- _What to produce_: Word for word, restate the lines from the start of the data down to the line with "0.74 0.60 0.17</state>", both included.

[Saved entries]

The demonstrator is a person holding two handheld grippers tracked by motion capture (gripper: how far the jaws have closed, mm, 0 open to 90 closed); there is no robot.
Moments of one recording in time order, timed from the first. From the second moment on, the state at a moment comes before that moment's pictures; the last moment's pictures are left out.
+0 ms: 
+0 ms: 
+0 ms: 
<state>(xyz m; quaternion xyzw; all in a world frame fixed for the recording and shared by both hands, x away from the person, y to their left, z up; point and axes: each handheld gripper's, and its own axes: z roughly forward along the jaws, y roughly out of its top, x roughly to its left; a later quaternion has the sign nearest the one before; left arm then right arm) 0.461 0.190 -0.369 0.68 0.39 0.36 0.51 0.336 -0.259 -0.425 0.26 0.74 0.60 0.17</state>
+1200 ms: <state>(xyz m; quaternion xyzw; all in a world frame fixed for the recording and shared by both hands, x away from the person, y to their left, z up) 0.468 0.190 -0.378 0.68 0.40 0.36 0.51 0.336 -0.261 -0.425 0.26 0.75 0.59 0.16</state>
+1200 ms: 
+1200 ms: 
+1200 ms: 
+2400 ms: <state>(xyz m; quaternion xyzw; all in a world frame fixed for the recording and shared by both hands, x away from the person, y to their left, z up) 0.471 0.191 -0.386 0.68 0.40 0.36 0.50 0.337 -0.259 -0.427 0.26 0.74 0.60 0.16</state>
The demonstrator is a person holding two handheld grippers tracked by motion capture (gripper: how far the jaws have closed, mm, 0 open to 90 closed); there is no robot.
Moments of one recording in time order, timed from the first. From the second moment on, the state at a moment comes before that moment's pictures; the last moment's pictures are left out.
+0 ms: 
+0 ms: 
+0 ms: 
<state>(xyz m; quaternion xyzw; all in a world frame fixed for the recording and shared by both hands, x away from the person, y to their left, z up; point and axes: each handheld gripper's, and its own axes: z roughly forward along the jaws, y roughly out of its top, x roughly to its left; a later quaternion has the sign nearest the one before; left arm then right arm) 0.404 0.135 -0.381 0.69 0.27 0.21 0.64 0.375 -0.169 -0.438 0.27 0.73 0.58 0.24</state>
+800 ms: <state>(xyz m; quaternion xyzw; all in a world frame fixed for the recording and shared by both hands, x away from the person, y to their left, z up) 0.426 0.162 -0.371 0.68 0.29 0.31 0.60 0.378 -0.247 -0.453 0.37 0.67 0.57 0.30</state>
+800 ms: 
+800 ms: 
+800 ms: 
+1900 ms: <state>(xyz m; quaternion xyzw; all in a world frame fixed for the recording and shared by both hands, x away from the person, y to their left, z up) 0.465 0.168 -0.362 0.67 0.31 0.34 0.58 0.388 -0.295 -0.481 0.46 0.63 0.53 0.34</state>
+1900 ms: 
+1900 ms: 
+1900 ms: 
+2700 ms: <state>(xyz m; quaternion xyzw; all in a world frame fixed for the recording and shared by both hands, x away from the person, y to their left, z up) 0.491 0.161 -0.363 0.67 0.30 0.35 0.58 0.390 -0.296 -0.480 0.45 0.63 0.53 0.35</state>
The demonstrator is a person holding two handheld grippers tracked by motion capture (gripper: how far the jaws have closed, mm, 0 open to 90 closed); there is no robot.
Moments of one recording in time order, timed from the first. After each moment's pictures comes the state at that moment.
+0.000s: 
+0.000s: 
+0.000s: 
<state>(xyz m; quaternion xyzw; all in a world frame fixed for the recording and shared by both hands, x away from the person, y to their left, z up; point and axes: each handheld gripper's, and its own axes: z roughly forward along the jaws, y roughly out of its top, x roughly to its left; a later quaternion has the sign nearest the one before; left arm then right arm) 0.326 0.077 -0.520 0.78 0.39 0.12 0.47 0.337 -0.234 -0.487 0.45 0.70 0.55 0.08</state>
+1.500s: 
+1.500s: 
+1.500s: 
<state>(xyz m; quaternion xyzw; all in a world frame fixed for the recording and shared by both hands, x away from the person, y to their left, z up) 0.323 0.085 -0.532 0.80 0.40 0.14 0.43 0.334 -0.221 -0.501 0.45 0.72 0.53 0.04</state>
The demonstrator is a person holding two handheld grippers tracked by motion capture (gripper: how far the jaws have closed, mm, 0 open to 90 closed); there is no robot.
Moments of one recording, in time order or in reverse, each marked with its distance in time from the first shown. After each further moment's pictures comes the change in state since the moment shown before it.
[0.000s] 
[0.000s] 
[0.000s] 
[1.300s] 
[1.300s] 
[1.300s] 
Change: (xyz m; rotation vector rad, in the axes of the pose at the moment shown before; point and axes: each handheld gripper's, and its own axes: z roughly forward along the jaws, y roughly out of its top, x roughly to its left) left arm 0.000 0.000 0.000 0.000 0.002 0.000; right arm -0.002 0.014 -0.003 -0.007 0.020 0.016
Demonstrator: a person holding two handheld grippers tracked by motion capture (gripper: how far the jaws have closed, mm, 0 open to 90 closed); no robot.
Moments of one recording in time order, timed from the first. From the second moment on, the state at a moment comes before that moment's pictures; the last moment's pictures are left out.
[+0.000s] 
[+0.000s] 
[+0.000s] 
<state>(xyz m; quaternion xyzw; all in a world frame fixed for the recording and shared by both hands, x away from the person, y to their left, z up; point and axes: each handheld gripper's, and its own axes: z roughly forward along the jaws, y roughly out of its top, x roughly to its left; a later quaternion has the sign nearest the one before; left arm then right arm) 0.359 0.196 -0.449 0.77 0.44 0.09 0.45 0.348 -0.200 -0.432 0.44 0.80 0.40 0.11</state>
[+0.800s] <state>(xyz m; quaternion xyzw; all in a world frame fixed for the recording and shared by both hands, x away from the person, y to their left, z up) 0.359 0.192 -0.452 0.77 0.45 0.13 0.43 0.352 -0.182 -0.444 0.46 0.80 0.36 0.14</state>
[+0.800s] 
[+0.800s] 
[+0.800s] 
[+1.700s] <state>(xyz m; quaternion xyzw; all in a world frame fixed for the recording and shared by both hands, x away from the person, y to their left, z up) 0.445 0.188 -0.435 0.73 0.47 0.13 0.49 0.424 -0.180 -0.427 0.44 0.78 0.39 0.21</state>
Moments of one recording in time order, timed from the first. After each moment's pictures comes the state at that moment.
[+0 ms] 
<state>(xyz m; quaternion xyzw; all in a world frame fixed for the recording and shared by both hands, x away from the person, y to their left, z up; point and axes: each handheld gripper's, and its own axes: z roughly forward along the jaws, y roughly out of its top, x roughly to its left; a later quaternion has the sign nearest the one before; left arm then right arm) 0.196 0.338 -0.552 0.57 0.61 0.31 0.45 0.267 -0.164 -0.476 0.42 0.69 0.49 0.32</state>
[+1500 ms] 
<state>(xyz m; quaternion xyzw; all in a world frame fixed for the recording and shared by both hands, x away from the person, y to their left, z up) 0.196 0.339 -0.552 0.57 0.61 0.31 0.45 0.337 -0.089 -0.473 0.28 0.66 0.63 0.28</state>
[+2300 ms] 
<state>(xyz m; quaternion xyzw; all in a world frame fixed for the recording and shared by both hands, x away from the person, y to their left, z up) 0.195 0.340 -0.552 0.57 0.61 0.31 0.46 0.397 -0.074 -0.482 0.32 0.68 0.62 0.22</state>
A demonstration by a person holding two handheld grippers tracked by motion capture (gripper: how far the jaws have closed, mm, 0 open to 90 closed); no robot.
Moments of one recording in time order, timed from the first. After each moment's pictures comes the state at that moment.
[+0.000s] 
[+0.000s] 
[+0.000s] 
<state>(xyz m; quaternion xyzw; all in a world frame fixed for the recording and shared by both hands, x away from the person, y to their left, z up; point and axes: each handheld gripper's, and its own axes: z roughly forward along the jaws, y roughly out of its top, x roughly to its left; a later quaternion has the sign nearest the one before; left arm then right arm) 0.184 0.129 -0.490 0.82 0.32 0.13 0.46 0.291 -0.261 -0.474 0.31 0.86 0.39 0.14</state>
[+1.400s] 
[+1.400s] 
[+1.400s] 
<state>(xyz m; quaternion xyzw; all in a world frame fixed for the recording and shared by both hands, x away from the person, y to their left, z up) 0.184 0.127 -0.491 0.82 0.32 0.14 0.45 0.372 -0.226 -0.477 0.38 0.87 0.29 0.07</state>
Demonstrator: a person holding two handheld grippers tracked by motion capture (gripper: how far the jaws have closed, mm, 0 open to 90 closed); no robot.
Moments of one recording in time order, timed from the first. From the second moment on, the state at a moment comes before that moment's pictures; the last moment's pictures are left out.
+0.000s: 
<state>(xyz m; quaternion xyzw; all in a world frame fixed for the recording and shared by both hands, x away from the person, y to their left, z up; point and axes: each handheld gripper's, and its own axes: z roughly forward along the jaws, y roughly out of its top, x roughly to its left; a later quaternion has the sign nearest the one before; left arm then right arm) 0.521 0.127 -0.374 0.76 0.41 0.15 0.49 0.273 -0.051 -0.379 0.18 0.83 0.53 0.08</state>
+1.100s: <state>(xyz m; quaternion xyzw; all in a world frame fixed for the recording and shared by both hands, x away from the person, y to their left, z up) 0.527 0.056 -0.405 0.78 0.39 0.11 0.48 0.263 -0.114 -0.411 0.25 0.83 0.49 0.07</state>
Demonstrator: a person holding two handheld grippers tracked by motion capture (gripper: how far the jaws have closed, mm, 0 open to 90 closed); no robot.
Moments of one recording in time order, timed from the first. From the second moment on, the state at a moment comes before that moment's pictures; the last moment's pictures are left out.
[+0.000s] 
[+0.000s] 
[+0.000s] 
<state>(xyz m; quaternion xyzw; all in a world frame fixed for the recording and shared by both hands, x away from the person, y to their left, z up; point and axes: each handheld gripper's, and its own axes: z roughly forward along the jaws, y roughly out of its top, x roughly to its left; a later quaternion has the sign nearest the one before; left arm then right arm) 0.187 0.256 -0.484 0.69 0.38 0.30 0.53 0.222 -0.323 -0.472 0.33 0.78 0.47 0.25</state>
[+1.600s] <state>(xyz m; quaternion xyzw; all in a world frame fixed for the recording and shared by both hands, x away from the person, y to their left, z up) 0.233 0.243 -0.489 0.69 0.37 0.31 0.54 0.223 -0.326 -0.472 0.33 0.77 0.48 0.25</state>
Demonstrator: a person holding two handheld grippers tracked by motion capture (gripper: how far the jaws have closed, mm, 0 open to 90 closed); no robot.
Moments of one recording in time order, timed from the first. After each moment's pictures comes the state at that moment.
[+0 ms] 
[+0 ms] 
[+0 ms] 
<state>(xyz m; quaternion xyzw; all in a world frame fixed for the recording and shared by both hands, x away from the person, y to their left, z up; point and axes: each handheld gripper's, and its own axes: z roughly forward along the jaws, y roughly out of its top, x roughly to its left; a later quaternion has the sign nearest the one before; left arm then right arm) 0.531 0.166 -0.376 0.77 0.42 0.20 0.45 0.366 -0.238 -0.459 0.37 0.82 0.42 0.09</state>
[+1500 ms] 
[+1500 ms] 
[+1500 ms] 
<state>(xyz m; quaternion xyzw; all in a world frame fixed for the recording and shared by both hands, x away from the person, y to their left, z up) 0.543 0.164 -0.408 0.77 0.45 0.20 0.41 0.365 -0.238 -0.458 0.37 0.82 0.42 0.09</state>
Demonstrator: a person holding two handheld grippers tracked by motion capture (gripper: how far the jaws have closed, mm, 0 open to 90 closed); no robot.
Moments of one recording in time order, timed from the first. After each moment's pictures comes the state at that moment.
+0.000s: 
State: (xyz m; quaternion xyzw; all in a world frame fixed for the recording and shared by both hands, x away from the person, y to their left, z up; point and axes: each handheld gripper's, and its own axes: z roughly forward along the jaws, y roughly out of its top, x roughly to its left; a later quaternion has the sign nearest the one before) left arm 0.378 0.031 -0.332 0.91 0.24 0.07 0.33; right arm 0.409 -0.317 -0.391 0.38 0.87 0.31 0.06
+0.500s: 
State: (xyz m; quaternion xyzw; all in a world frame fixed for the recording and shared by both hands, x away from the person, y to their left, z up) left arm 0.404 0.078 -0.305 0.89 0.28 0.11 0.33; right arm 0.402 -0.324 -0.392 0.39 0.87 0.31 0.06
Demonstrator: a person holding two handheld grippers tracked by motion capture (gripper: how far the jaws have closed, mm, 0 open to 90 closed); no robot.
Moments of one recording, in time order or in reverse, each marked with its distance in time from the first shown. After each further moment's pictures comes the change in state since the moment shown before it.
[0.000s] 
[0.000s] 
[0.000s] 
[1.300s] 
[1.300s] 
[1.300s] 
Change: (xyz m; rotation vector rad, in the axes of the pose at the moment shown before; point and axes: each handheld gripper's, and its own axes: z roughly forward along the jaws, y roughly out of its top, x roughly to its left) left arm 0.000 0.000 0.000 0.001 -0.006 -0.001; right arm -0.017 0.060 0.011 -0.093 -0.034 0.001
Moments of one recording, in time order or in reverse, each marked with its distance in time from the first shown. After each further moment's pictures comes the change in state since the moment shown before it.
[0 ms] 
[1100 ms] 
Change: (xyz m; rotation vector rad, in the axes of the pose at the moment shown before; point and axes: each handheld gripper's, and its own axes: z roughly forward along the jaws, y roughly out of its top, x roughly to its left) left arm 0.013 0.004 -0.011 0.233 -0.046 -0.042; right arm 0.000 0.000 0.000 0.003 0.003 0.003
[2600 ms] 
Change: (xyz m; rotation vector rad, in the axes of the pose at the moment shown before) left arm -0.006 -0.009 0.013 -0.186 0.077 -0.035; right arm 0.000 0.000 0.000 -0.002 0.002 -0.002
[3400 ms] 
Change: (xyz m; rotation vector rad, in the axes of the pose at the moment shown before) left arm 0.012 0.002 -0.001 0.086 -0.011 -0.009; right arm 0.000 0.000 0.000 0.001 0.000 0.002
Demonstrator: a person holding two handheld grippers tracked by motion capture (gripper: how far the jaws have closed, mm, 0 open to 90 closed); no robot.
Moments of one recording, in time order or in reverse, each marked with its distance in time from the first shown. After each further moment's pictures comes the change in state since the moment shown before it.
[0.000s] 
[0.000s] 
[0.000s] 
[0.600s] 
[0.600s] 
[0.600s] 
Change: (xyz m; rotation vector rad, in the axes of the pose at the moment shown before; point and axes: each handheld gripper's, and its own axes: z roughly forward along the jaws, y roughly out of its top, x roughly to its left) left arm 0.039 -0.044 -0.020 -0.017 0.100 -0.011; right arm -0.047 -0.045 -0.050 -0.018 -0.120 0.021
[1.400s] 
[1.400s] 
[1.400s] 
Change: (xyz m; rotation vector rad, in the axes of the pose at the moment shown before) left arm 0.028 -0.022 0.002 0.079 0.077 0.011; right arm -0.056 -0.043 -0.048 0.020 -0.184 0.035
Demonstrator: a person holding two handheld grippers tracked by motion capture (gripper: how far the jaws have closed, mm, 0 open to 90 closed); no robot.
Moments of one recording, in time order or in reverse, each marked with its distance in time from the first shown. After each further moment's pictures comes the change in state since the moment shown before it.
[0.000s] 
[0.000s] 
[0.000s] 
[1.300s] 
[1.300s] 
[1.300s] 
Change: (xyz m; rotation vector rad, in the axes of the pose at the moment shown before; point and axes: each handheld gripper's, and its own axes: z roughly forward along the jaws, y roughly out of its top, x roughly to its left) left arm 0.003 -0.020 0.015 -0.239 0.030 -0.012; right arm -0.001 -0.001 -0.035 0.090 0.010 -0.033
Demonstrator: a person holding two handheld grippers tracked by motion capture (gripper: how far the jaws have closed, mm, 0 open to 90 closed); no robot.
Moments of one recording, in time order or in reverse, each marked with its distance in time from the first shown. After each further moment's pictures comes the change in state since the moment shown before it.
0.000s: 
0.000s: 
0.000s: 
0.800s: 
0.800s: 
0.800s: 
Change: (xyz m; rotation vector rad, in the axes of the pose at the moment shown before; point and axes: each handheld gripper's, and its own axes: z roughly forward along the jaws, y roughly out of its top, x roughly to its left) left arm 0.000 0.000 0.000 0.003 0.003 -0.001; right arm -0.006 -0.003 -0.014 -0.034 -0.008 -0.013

- _Solution below_:
The demonstrator is a person holding two handheld grippers tracked by motion capture (gripper: how far the jaws have closed, mm, 0 open to 90 closed); there is no robot.
Moments of one recording in time order, timed from the first. From the second moment on, the state at a moment comes before that moment's pictures; the last moment's pictures are left out.
+0 ms: 
+0 ms: 
+0 ms: 
<state>(xyz m; quaternion xyzw; all in a world frame fixed for the recording and shared by both hands, x away from the person, y to their left, z up; point and axes: each handheld gripper's, and its own axes: z roughly forward along the jaws, y roughly out of its top, x roughly to its left; a later quaternion has the sign nearest the one before; left arm then right arm) 0.461 0.190 -0.369 0.68 0.39 0.36 0.51 0.336 -0.259 -0.425 0.26 0.74 0.60 0.17</state>

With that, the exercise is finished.